I asked a friend, Business 2.0 magazine senior editor Chris Taylor, about his Wikipedia entry, which was created in 2005 when he wrote about Wikipedia for Time magazine.

"It didn't take long to realize why the entry had been made--and the timing, right after my authorship of the , made sense," Taylor said. "So after the initial feelings of flattery and suspicion, I was like, Oh, OK, this is my 'reward' from the Wiki geeks. I wrote about their baby, so I've arrived."

Fair enough.

Murray, meanwhile, was asking for my help in verifying much of the information that was in the original version of my article. So, over two days, I spent hours tracking down links to stories, confirming questions and otherwise assisting my Wikipedia guardian angel.

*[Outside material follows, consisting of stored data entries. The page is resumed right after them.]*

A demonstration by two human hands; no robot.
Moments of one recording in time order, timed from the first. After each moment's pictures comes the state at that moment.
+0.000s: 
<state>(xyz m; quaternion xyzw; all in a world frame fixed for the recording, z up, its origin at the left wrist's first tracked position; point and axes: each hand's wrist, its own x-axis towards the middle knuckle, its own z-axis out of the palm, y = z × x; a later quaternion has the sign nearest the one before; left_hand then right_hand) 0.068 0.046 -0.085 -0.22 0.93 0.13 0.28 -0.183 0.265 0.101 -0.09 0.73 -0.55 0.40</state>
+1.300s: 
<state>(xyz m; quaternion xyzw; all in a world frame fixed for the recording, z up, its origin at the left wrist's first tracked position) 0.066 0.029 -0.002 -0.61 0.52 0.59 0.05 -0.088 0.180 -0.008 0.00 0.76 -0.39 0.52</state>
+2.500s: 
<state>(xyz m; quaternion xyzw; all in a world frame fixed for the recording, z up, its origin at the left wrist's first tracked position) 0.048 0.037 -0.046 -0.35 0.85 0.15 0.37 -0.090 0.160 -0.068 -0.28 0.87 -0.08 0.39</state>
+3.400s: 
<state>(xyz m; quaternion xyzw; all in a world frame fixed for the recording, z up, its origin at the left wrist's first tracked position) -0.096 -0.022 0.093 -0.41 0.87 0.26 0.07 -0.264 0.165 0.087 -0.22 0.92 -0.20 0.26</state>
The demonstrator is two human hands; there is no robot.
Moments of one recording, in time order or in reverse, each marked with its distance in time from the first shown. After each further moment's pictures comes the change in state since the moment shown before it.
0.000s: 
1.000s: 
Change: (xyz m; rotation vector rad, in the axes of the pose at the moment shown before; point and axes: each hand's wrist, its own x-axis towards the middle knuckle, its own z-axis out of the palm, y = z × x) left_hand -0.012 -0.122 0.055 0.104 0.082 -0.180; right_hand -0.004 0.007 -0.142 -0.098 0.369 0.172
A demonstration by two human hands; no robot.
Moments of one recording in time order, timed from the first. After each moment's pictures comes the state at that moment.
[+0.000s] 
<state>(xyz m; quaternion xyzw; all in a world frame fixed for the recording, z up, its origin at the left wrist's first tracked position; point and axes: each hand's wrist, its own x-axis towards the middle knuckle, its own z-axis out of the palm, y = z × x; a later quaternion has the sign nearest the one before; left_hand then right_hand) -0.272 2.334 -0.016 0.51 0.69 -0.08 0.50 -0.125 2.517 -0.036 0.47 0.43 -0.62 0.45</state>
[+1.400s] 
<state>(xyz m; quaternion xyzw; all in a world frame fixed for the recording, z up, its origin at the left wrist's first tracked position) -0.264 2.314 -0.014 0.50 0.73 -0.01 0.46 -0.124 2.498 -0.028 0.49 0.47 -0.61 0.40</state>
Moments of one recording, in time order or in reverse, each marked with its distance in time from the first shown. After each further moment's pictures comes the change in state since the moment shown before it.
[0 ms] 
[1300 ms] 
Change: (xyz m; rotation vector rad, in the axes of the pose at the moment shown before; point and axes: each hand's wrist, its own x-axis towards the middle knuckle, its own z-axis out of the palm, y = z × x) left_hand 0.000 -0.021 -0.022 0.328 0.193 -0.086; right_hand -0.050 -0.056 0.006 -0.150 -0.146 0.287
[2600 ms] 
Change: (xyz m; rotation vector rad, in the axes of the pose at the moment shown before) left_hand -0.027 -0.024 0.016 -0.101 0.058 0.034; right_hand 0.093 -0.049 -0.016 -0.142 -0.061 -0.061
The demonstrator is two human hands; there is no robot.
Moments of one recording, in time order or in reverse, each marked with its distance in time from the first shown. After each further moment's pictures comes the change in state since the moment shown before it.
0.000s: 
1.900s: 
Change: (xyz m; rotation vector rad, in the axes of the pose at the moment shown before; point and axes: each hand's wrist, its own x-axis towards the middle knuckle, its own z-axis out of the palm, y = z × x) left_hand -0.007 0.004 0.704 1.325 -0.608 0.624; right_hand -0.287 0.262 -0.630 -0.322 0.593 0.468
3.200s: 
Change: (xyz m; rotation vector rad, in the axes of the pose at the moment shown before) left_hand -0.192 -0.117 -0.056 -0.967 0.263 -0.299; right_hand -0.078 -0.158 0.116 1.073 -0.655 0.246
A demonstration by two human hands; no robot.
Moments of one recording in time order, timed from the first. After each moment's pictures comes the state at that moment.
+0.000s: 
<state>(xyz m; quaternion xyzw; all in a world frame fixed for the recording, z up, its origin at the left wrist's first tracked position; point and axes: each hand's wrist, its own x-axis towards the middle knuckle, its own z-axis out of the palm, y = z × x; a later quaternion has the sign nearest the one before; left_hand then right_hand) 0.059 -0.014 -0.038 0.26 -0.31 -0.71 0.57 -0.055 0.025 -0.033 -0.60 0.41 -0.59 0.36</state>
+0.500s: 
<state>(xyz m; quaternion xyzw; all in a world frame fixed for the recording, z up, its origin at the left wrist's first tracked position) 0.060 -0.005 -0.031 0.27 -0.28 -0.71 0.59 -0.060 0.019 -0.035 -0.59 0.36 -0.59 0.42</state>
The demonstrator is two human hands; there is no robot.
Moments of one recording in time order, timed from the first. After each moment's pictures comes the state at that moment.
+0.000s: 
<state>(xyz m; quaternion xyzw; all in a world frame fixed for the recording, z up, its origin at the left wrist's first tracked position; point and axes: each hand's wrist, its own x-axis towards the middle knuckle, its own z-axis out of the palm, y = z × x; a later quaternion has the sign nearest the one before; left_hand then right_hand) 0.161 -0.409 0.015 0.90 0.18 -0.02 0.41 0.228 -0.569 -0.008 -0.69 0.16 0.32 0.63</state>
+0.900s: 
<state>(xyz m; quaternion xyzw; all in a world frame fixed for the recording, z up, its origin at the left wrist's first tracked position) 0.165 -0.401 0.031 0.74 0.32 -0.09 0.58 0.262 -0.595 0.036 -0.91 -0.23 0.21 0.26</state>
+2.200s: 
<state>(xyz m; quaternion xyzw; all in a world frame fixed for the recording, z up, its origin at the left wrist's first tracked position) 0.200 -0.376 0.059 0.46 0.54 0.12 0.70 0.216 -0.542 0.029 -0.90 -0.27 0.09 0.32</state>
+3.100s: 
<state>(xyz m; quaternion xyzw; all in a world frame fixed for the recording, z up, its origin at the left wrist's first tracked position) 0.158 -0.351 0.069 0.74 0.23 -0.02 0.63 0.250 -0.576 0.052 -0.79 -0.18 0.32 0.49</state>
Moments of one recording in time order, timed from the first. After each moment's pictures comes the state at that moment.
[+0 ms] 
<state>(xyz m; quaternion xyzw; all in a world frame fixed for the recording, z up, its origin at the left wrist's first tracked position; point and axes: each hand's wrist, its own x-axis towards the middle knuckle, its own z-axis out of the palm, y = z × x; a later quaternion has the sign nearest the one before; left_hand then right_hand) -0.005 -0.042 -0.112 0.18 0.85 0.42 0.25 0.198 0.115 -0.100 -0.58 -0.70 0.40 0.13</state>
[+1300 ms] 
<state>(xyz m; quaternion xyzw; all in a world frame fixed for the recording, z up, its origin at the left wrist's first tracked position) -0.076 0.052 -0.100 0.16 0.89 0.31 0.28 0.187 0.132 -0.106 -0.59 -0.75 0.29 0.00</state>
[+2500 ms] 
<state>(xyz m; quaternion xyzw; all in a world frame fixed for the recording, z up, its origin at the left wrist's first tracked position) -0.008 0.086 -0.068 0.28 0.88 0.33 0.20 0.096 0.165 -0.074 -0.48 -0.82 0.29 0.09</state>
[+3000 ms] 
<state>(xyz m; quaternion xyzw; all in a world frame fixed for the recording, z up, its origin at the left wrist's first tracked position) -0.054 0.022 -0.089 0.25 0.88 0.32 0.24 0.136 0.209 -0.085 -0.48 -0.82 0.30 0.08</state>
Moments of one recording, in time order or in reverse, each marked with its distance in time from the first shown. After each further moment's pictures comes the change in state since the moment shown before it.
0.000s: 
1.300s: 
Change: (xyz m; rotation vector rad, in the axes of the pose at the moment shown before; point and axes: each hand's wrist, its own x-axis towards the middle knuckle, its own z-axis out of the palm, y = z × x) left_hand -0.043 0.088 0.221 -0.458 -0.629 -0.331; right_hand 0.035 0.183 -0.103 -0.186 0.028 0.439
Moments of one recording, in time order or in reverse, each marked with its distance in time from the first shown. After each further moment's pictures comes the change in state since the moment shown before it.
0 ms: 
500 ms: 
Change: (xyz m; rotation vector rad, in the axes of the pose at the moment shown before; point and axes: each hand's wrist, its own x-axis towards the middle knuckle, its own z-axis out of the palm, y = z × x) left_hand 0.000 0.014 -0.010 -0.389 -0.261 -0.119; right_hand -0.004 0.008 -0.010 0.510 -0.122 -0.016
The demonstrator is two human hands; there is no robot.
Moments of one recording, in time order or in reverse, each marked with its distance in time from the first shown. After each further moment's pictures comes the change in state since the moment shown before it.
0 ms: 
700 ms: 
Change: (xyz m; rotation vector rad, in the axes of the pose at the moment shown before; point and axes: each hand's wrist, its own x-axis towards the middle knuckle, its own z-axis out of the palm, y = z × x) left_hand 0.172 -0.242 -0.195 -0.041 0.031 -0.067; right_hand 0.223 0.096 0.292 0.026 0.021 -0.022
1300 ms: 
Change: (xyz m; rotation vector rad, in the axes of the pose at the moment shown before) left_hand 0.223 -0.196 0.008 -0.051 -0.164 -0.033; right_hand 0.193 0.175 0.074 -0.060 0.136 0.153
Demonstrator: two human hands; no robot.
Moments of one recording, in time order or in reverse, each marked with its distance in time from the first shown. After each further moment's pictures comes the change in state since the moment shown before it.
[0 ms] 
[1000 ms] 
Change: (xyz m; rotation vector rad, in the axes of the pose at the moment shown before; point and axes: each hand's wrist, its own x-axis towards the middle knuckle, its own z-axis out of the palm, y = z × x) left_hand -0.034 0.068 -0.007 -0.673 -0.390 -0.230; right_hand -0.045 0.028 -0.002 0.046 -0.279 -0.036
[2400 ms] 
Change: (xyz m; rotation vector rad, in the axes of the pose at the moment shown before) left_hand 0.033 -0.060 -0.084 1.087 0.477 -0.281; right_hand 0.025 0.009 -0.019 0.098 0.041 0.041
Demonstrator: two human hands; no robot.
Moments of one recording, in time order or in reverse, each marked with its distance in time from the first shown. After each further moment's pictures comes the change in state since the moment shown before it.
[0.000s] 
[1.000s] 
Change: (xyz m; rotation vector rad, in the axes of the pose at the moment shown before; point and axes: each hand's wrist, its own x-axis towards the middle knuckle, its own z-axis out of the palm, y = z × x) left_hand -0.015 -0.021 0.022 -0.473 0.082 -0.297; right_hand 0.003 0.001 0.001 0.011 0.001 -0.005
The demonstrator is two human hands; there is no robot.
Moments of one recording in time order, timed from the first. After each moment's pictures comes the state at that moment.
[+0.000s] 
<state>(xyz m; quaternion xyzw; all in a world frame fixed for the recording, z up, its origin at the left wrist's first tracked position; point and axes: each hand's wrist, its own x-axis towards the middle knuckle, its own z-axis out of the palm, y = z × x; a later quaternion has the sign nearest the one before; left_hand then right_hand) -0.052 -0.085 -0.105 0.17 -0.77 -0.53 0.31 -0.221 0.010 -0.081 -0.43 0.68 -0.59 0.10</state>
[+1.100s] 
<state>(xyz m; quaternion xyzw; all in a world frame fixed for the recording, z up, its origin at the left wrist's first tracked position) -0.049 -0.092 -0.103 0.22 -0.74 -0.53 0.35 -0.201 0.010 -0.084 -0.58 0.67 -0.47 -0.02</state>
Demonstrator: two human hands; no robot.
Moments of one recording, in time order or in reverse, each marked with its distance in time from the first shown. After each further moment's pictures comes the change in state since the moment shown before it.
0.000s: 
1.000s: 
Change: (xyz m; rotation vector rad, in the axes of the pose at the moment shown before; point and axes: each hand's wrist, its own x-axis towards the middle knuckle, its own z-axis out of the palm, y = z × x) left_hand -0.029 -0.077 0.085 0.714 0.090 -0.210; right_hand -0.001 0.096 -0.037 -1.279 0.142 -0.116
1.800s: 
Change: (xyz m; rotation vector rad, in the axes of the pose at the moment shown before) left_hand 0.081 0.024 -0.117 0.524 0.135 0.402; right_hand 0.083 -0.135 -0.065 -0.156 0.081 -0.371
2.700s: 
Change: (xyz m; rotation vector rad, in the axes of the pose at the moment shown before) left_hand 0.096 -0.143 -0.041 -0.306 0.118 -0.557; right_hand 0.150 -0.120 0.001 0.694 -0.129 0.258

It was weird, because it seemed like the article might soon disappear into a puff of ones and zeroes, and that the work would therefore be wasted.

But Murray was standing up for me in the administrators' delete-or-not thread, arguing that I am, in fact, notable for my work and my place among journalists covering tech culture.

"This subject has won an award for his journalism, is a recognized expert who is invited to speak at high-tech conferences, moderates panels," he wrote, "and has developed a second source of notability as an author and expert on the Burning Man festival."

But another, clearly well-meaning, administrator, hedged.

"Journalists are governed by the base WP:BIO, which requires, roughly, multiple independent coverage of the person's work," Serpent's Choice wrote January 8. "Terdiman is a prolific journalist and seems very likely to be the kind of person who will eventually meet the standards but doesn't yet."

Thank you, Serpent's Choice. I think.

On Wednesday, I was told that the final decision on whether to keep the article would likely come in a day or two. Things were looking good. A couple more administrators posted their support for the article. And on Thursday morning, the consensus was to keep it up.

I was prepared, though, to live up to Serpent's Choice's faith in me.